Peter Steinberger, the mind behind OpenClaw and now an OpenAI employee, shared a usage dashboard showing an expenditure of $1,305,088.81 over 30 days. This cost is attributed to 603 billion tokens and 7.6 million requests, reportedly generated by approximately 100 Codex/agent instances used by a team of just three people. This illustrates the true price of having dozens of agents continuously programming, reviewing code, and executing tasks.
The figure is striking not only for its amount but also for what it reveals. AI-assisted development can dramatically increase computational consumption when scaling from occasional chatbot use to deploying a small army of autonomous agents. These agents go beyond answering questions; they review pull requests, scan commits for vulnerabilities, de-duplicate GitHub issues, write fixes, propose new changes, and monitor benchmarks for regressions. It’s even mentioned that some agents can attend meetings and generate summaries of the discussions.
Over $1.3 Million Spent on OpenClaw: Primarily Linked to Fast Mode
OpenClaw is not a simple code assistant but an open-source personal agent project. Its repository describes it as an AI assistant that runs on the user’s devices, responds in existing channels, and can integrate with services like WhatsApp, Telegram, Slack, Discord, Google Chat, Signal, iMessage, Microsoft Teams, Matrix, LINE, WeChat, and many more. The repository currently boasts approximately 372,000 stars and 77,200 forks, helping to explain OpenAI’s interest in hiring Peter.
Peter’s hiring by OpenAI was announced in February. He explained on his blog that he was joining the company to work on agents, while OpenClaw would transition to a foundation and remain open and independent. He also stated that OpenAI was already sponsoring the project and that their goal was to build agents usable by ordinary users, not just technical professionals.
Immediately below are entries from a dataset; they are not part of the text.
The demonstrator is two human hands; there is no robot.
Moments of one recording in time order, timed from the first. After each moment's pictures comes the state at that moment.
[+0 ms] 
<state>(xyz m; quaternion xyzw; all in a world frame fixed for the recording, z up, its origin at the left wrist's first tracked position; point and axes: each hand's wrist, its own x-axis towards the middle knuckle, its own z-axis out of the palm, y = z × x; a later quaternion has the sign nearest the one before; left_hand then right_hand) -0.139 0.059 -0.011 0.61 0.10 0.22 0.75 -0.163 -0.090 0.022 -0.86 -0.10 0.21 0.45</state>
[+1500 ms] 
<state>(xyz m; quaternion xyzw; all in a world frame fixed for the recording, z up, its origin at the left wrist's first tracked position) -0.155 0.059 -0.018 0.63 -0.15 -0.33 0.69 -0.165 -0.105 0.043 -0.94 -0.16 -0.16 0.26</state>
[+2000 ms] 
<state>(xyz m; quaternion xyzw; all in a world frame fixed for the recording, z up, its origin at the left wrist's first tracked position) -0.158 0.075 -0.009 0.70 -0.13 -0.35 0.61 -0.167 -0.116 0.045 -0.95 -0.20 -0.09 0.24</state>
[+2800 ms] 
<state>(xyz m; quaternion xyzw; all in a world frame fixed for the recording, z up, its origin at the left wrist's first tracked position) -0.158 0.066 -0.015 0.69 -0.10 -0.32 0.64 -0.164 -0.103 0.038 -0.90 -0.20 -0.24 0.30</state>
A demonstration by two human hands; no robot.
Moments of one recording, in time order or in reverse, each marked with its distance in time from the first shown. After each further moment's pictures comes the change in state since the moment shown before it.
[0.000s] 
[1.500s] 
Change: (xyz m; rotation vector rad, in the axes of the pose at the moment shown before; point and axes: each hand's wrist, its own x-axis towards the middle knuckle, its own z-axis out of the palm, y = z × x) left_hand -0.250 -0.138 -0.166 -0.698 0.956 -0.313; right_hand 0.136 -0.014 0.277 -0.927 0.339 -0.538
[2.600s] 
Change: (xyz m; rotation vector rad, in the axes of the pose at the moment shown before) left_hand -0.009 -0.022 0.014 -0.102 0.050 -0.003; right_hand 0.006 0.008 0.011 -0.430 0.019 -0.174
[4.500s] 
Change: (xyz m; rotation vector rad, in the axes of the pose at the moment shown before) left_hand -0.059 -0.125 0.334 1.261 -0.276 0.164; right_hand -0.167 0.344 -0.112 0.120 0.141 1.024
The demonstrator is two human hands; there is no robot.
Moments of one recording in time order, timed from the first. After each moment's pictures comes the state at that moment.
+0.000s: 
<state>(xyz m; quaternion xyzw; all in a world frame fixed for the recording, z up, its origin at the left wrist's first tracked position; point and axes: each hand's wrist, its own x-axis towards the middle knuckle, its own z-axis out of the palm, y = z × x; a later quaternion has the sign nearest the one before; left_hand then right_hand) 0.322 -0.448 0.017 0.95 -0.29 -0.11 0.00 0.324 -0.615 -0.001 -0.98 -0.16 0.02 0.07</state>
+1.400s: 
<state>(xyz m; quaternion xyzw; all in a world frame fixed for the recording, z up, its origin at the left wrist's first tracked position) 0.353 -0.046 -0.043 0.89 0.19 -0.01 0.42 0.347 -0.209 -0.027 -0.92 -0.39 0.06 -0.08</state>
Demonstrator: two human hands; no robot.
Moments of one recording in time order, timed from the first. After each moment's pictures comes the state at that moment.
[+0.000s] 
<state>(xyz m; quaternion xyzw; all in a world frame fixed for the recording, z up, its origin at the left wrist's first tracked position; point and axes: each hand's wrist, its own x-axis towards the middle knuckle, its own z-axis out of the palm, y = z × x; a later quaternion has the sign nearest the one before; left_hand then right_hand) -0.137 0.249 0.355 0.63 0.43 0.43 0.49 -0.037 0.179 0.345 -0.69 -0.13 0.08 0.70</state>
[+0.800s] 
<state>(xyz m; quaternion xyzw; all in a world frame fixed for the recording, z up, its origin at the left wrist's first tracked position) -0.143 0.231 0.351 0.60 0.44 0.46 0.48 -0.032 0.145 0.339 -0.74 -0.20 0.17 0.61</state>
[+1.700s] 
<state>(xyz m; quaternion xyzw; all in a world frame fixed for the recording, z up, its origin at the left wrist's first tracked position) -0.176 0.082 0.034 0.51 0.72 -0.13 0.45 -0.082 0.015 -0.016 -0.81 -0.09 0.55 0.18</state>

The most significant aspect of the news lies in the economics of the product. Peter clarified that the $1.3 million reflects the use of Fast Mode, a mode that consumes credits at a significantly higher rate. He noted that disabling this mode would have reduced the gross API cost to around $300,000. Even so, this remains a substantial sum for a single project involving three people. This case serves to illustrate the gap between what many users pay through subscriptions and the actual cost of running intensive agents around the clock.
AI Enters a Phase Where the Bottleneck is More Tied to Inference Cost Than Model Quality Itself
Performing some quick math, the expenditure equates to approximately $2.16 per million tokens on average, about 17 cents per request, and around 79,000 tokens per request. If the estimated cost without Fast Mode were considered, the $300,000 would equate to about $0.50 per million tokens and roughly 4 cents per request. The daily average for each of those 100 instances would be about 201 million tokens, 2,533 requests, and approximately $435 per day.
This case comes just after OpenAI shifted its Codex pricing to a model more aligned with actual token consumption. The company indicated that on April 2, 2026, they updated Codex prices to align with API token usage. On April 23, they extended this change to all existing Enterprise plans. The system is now based less on average per-message estimates and more on credits per million input tokens, cached input tokens, and output tokens.
This detail is crucial because programming tasks with agents can be particularly expensive. They not only generate responses but also read repositories, execute reasoning cycles, review errors, re-test changes, and produce lengthy outputs. OpenAI acknowledges that, on average, Codex can cost between $100 and $200 per developer per month. However, they warn of significant variability depending on the model used, the number of instances, the level of automation, and the use of Fast Mode. The case of OpenClaw is thus positioned at the more aggressive extreme of this scale.